One thing about the water, getting the ro/di water is the best, if you can get the system at home that would be golden. I dont have that yet but will graduate to it someday. right now i'm either getting drinking and/or distilled water from the store, or getting it from my fish store when time/money allows.

i'm still kinda new at saltwater so i'm still learning, and this is some of the stuff I've learned from the guys here or on my own. Got two SW tanks so far. when I re-seal my 36 gallon, it may become my third!


----------



## Coolfish (Apr 30, 2012)

I don't think sw is as hard as a bunch of people say. The hard part is cycling the tank.


----------



## Cory1990 (Jun 14, 2012)

Haha don't let anyone tell you saltwater is easy!

You can get by without the skimmer I used a cheap old hob filter that works for fish only tanks. I just cut the intake tube super short because saltwater fish waste floats to the top. Hence the reason of the skimmers. You can do it and it's not easy. My beat advise is when the water starts to evap mix the new water in a bucket matching the salt levels of the tank.

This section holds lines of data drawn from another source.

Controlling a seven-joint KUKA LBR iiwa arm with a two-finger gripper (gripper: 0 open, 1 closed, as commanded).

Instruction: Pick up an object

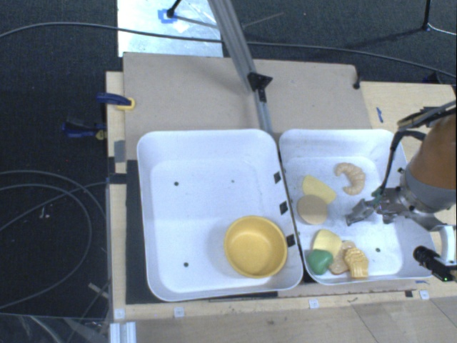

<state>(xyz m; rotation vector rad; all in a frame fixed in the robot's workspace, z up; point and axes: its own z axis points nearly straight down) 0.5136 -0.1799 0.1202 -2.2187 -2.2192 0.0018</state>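
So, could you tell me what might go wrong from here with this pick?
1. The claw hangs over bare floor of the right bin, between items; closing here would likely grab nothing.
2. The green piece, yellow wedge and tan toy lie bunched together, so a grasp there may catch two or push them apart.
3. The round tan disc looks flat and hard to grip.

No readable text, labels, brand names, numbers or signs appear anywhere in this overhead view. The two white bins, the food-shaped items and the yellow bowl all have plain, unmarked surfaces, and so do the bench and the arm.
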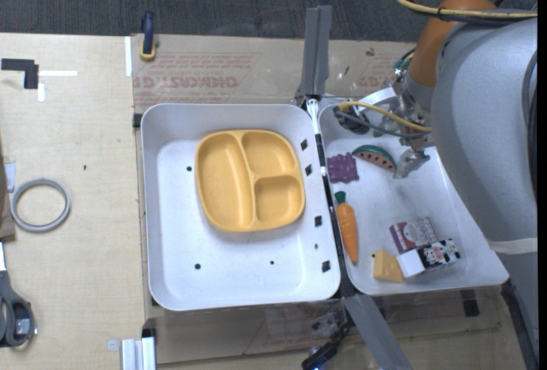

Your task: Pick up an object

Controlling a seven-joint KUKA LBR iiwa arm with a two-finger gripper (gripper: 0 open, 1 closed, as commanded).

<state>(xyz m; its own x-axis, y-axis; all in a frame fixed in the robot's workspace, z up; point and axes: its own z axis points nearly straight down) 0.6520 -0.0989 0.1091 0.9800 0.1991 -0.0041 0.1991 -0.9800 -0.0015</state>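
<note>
Camera view: gripper (408,161) is being seen low in the right bin (461,214), just right of the watermelon slice (376,157); its state cannot be told. Grapes (342,167), carrot (346,227), cheese wedge (387,267) and two small cartons (425,245) are lying in that bin; a yellow plate (249,180) is occupying the left bin (171,257).

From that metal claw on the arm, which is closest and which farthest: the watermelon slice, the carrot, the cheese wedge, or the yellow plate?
Measured from the gripper in the camera view:
1. Watermelon slice, just to its left.
2. Carrot, by the right bin's left wall.
3. Cheese wedge, near that bin's front edge.
4. Yellow divided plate, over in the left bin.
</note>
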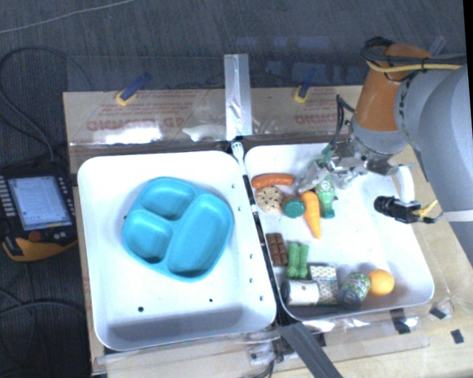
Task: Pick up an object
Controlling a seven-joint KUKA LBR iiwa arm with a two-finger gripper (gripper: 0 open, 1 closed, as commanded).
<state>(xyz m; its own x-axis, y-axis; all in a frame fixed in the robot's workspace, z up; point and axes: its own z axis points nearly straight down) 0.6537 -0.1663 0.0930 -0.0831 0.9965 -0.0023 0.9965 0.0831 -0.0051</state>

The bigger the tank the easier it is. Water evaps salt stays so its a pain in the ass to upkeep


----------



## Cory1990 (Jun 14, 2012)

It also gets very expensive fast because you need blowers and live rock filters the water by itself that's why they say 1 lbs of live rock per gallon so your 29g will need 29lbs so some places sell live rock for 8.99 a pound some places iv seen it at 6$ 

I got all mine on Craigslist for 4$ a pound.


----------



## Coolfish (Apr 30, 2012)

I'm not really sure on this yet. I might just wait and got with another fw tank. Maybe by next year i will be ready to get a sw tank.


----------



## PuterChickFL (Feb 23, 2010)

Coolfish said:


> I don't think sw is as hard as a bunch of people say. The hard part is cycling the tank.


I can agree with ya there!


----------



## Redhead305 (May 30, 2012)

i can get live rock for about 2$ a lb lol


----------



## kay-bee (Dec 6, 2006)

Coolfish said:


> Can I have one without a sump?


Yes. My 65gal reef (which has been running for 6 years now) is sumpless.


----------



## Coolfish (Apr 30, 2012)

Thanks everybody. I decided to wait to go with SW and start a planted tank.


----------